Economy The Supreme Court establishes that an interest rate of 23.9% on a revolving card is not usury

The Supreme Court agrees with the banks in the case of revolving cards

Economy The Supreme Court establishes that an interest rate of 23.9% on a revolving card is not usury

The Supreme Court agrees with the banks in the case of revolving cards. The Civil Chamber has dismissed the appeal filed against a previous ruling that declared the remunerative interest agreed in a revolving contract not usurious.

As reported by the High Court, the appellant signed a revolving Visa credit card contract on May 3, 2004, with the entity Barclays Bank and with a remunerative interest rate of 23.9% APR. The financial institution assigned its credit to Estrella Receivable and the latter sued the cardholder claiming the amount owed.

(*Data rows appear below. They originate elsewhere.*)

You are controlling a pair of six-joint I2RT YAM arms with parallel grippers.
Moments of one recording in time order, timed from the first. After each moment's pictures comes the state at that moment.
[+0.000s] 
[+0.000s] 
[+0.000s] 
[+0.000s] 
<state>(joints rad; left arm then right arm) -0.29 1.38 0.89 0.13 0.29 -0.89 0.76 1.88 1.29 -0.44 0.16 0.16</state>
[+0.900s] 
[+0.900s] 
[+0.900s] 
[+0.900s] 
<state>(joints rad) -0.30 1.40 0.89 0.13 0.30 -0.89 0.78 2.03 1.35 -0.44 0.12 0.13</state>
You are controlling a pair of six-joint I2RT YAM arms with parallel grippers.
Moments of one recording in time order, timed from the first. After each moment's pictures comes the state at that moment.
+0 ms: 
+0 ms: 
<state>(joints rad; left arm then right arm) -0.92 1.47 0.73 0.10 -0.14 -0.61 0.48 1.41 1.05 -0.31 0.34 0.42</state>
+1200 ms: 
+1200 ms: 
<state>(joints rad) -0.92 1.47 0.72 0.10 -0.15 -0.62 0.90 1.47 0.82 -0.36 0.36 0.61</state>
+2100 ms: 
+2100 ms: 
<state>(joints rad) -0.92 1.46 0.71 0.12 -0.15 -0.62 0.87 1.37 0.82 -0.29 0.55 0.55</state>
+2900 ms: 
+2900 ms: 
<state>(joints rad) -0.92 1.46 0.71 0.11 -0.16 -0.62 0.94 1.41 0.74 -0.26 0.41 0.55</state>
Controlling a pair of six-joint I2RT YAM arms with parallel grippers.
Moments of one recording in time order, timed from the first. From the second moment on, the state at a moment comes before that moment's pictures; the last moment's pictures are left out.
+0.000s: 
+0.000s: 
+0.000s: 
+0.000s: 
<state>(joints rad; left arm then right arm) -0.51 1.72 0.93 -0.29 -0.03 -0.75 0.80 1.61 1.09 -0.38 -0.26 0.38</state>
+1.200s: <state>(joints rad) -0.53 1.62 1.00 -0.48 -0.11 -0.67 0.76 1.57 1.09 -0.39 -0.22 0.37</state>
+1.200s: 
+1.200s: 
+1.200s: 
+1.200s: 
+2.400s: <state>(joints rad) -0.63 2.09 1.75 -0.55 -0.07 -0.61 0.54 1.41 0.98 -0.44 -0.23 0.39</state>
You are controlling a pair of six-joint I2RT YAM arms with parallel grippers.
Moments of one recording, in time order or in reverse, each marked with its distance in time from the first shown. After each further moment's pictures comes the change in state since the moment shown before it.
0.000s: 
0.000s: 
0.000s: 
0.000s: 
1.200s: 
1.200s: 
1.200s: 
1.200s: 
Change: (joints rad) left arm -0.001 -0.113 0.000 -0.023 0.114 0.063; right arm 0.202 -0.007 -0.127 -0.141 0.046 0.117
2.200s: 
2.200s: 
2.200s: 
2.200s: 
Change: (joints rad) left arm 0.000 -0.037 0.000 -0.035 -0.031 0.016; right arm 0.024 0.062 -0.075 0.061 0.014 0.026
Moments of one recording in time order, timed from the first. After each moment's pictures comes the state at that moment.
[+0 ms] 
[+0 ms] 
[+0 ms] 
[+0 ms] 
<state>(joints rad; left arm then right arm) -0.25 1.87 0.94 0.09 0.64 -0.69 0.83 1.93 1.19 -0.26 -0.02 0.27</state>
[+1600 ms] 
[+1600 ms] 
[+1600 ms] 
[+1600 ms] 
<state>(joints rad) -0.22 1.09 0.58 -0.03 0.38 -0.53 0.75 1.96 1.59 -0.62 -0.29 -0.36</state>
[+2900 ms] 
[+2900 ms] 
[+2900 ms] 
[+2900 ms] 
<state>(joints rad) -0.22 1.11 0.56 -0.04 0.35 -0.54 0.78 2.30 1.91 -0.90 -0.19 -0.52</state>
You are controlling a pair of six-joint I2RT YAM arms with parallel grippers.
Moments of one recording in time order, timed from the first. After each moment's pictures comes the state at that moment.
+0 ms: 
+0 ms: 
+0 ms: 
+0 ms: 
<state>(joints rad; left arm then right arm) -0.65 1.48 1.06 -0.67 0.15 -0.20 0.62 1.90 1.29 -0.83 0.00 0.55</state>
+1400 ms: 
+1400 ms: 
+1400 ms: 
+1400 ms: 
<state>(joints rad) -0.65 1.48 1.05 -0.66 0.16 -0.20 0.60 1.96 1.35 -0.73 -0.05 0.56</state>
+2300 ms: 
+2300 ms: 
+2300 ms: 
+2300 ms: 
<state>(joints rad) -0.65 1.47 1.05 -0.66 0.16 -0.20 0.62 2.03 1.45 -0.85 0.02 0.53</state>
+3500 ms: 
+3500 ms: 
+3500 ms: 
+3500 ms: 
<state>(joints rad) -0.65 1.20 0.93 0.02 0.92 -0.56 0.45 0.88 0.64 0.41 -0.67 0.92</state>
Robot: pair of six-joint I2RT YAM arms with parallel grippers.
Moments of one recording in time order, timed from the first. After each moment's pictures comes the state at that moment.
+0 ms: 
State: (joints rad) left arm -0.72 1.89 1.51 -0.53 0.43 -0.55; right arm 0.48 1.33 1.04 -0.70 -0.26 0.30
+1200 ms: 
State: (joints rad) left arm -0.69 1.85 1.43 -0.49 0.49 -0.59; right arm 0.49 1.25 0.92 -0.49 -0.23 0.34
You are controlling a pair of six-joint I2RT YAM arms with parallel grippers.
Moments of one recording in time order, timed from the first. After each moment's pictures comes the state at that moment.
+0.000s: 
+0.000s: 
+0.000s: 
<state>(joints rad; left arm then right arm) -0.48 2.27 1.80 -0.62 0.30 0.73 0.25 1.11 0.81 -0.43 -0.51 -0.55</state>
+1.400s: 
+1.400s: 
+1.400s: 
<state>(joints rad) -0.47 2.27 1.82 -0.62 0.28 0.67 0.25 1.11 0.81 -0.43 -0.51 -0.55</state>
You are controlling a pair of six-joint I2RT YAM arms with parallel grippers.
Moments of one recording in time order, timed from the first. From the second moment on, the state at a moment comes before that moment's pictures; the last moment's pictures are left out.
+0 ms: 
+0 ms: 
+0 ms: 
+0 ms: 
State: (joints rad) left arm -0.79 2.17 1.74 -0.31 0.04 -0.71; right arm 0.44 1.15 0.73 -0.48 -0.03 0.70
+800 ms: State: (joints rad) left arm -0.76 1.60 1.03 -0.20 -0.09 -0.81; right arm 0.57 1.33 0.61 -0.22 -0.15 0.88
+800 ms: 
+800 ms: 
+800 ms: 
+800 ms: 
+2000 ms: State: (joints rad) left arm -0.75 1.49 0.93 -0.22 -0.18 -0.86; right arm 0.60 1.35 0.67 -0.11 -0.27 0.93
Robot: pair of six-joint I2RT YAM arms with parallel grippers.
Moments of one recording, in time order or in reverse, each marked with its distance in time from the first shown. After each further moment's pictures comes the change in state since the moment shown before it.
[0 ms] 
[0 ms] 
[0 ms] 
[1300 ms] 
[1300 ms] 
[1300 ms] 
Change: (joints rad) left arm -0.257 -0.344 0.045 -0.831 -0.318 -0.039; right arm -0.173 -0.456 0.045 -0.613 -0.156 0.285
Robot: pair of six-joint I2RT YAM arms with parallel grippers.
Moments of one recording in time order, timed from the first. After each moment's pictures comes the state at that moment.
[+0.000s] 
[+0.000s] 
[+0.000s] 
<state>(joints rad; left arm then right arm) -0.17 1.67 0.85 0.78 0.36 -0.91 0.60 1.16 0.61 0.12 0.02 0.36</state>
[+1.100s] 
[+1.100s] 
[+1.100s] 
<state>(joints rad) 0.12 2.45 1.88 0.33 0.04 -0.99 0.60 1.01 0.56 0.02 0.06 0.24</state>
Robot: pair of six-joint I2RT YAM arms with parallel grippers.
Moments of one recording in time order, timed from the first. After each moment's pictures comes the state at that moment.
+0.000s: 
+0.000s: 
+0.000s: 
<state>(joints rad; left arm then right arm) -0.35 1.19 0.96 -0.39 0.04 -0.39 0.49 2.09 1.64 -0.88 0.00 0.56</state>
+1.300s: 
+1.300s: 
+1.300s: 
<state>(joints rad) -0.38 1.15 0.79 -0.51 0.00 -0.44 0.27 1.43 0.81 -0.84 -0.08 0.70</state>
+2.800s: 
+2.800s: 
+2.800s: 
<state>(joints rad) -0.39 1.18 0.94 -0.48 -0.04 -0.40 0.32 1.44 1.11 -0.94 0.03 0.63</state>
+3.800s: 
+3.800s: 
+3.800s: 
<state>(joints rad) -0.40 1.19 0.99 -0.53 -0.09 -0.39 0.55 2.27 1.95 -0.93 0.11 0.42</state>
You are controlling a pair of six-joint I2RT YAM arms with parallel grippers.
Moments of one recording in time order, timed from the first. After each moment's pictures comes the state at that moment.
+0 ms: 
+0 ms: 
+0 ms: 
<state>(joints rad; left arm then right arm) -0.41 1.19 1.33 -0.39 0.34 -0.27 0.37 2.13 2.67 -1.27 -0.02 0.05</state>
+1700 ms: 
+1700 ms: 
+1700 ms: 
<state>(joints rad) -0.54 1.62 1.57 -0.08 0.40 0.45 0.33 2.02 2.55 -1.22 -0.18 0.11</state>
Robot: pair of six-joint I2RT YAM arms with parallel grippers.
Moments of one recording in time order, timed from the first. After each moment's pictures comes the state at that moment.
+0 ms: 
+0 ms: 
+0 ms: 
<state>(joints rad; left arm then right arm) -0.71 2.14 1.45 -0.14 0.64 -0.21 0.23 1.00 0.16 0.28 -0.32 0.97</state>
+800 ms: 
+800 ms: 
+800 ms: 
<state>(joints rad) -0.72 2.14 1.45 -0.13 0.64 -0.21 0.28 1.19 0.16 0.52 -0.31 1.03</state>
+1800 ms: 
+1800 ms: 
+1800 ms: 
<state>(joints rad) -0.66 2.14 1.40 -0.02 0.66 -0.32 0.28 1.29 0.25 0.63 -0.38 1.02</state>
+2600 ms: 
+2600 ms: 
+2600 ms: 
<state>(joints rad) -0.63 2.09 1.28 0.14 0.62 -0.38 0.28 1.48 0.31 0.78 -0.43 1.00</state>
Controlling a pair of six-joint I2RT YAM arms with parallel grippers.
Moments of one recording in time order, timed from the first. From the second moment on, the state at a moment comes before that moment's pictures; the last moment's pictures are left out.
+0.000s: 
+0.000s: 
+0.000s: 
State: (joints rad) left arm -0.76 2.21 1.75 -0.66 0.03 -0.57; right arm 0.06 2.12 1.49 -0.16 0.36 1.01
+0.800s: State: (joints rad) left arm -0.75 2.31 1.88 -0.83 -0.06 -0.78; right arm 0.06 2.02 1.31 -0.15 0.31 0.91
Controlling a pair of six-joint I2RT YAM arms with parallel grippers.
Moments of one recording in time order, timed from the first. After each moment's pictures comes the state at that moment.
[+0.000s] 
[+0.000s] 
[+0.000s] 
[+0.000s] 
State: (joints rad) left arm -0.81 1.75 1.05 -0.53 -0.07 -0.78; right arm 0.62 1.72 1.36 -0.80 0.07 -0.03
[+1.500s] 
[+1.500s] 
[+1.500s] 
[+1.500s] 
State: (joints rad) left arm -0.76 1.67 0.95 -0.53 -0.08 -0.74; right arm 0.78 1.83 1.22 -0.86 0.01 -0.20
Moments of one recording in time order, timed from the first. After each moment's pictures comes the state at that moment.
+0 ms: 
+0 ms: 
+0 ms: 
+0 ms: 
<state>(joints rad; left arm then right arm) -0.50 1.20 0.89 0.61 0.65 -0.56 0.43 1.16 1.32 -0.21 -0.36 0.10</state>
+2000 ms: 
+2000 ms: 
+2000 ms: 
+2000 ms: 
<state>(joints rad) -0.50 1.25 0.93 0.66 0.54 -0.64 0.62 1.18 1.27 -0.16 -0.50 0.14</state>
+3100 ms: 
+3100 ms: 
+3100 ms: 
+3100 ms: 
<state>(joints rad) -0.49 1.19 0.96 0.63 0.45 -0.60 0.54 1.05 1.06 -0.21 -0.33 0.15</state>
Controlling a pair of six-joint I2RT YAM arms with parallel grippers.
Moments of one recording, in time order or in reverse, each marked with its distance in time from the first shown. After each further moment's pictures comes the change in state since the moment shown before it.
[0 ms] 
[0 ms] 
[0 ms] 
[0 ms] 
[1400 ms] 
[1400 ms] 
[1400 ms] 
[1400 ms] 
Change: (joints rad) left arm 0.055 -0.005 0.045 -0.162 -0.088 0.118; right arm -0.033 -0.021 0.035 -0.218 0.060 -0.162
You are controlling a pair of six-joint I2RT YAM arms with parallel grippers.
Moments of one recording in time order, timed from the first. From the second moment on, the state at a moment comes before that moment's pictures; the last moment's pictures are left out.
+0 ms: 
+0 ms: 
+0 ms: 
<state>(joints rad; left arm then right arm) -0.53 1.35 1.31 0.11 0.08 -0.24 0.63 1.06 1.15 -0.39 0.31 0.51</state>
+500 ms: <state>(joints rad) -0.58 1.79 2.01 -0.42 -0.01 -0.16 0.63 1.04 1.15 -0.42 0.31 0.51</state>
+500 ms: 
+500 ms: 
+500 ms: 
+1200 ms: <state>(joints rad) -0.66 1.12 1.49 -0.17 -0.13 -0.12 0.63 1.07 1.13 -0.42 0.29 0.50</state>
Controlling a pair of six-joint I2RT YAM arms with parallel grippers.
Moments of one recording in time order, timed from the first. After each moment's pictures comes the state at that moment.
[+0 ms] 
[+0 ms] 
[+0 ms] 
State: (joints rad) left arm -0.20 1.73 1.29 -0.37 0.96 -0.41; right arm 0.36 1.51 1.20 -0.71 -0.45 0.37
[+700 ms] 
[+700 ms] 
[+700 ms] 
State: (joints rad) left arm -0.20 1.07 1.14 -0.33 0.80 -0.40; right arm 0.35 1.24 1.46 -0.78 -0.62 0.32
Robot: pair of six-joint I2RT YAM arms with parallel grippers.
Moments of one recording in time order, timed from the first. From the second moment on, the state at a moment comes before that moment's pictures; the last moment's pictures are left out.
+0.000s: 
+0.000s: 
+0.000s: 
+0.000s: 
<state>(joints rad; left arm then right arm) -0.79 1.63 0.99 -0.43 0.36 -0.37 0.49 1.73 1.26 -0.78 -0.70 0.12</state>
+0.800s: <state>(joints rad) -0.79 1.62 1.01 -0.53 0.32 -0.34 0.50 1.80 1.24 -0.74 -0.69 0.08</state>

The Court of First Instance dismissed the claim and declared the usurious nature of the agreed interest because it was notably higher than the average interest on consumer loans. The Provincial Court upheld the appeal in part. It rejected the suitability of the average rates of consumer loans to make the comparison as it is a credit card, and considered it proven that the usual interest in this type of contract in 2012 was 20.90% or higher. It did not consider the remunerative interest to be usurious because it was not notoriously higher than that normally agreed and discounted some amounts for commissions for claims of unpaid installments.

The defendant filed an appeal for cassation and the Supreme Court has dismissed it, agreeing with the bank.

The judgment of the Civil Chamber reiterates that the index that must be taken into consideration to determine if the agreed interest is notably higher than normal is the equivalent annual rate (TAE) and that the comparison must be made with the average interest applicable in the moment of contracting to the category that corresponds to the questioned operation. For contracts signed after the Bank of Spain statistical bulletin broke down the type of revolving credit (June 2010), the comparison parameter is the average interest rate published at each time.

The Chamber notes that the interest rate analyzed by the Bank of Spain in the statistical bulletin is the TEDR (effective rate of restricted definition) which is equivalent to the APR without commissions. For this reason, the published interest is slightly lower than the APR and can be supplemented with the commissions generally applied by financial institutions. This difference ordinarily will not be very decisive to assess usury because the agreed interest is required to be significantly higher than the normal market rate, it is not enough that it is merely higher.

The purpose of the appeal focuses on determining what was the normal market interest rate for revolving card contracts in 2004, a time when there were no detailed statistics from the Bank of Spain. In this sense, the Chamber resolves that in order to identify the normal market interest for the revolving cards contracted in the first decade of this century, as a general rule, the specific information closest in time must be used, which is the itemized by the Bank of Spain in 2010. Likewise, the magistrates establish that in the absence of a legal criterion on the acceptable upper margin to avoid incurring in usury, given the requirements of predictability in a context of mass litigation, the court establishes the following criterion : in credit card contracts in the revolving modality, in which up to now the average interest has been above 15%, the interest is notably higher if the difference between the average market rate and the agreed rate exceeds 6 percentage points.

In the specific case, the average rate at the time of contracting was slightly higher than 20% and the agreed interest (23.9% APR) does not exceed 6 points, so it is not considered notably higher nor is it usurious. The Chamber dismisses the appeal.